Apa maksudmu , Ainin ? Bisakah kau sederhanakan kata – katamu? Dengan muka marah ,
aku tahu kau marah padaku , Ainin . Sebentar setelah kau menghirup nafas panjang dan
menghembuskannya kembali kau mulai berkata – kata . Pelan kata perkata.

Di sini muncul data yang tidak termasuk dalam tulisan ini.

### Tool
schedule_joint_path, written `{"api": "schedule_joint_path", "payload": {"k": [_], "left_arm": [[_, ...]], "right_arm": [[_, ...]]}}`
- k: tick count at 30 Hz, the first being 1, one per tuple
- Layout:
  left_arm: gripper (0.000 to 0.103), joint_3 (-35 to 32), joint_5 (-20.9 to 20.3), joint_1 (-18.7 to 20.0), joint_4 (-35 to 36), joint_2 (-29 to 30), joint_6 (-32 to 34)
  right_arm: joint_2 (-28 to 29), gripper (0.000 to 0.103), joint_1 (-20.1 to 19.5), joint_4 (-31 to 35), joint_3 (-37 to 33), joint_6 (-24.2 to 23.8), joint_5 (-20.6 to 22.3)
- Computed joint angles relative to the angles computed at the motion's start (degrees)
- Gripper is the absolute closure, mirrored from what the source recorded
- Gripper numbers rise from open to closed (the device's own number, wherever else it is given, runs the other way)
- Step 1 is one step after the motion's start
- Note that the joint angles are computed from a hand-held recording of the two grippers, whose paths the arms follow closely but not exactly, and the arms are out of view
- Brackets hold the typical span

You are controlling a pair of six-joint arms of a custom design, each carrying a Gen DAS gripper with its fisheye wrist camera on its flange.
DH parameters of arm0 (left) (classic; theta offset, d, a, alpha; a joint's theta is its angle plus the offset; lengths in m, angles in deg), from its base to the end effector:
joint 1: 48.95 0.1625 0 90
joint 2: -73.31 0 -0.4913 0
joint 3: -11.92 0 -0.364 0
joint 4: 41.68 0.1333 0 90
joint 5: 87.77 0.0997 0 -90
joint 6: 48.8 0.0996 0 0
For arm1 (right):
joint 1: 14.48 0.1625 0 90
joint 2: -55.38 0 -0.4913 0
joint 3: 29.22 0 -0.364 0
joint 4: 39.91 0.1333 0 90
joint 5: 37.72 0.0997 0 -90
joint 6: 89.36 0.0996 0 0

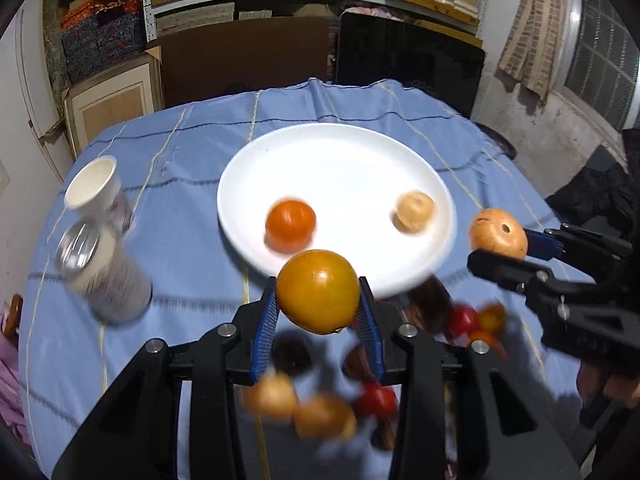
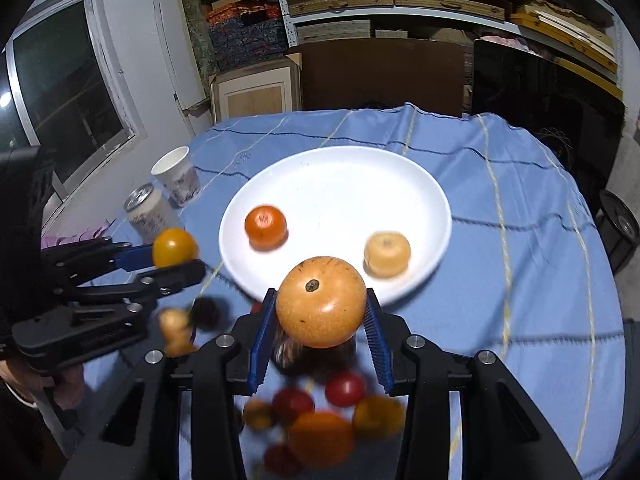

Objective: Organize fruits
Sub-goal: 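Lower both held tomatoes onto the white plate and open both grippers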

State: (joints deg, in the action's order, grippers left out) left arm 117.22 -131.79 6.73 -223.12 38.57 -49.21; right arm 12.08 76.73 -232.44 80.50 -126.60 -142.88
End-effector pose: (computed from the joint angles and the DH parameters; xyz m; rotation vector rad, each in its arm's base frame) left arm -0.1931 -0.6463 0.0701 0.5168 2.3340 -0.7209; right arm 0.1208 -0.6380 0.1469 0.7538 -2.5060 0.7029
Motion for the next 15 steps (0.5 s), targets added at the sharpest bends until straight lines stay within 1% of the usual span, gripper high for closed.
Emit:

“Aku mencintaimu , tapi biarkan aku pergi dengan orang lain . Mungkin kebersamaan kita
harus berakhir sampai di sini. Dan biarkan kenangan menjadi harta yang tak terbeli . Sudah lah
Ikhlaskan aku pergi!”

Sepenangkapku Ainin , kau masih mencintaiku . Tapi kenapa aku tidak boleh , tahu alasan
kenapa kau pergi meninggalkanku bersama orang lain ?. Aku tidak tahu dengan anak – anak ini ,
Ainin.
Anak – anak berdekapan satu sama lain , sambil membayangkan kalau – kalau ibunya datang
membawa 13 cangkir teh hanggat untuk kita semua . Sulit bagi ku menikah lagi dan menghianati diri
sendiri . Melupakan mu berjalan beriringan dengan orang lain , bagiku seperti berjalan telanjang
diatas babatuan .

Ainin , kalau kau tidak mau datang untukku , obatilah kerinduan anak – anak kita . Mereka
juga ingin bercerita tentang hujan yang turun deras pada malam hari dan mereka semua tidak bisa
tidur . Dingin . Telinga membuka lebar dan berharap ada suara orang berjalan mendekat . Hati
mereka bersama – sama berteriak “Ibu!!”

Sejak kepergian Ainin , hari – hari yusuf dilewati dalam kamar berukuran sembilan meter
persegi , dengan kaki dipasung . Malam hari , Jika hujan turun , ia bercerita tentang keluh kesahnya
pada huka . Masayarakat Desa Kulon sudah tidak merasa terganggu lagi dengan teriakannya . Seperti
lolongan srigala di malam buta . Yusuf suah gila.

Kalau hujan malam menderas lagi , Yusuf akan bertemu Ainin untuk bermalam pertama
dalam kamar berukuran sembilan meter persegi dengan kaki di pasung . Lalu Yusuf bercerita pada
hujan kalau anaknya sudah duabelas , kemudain tertawa bangga. Yusuf telah gila!.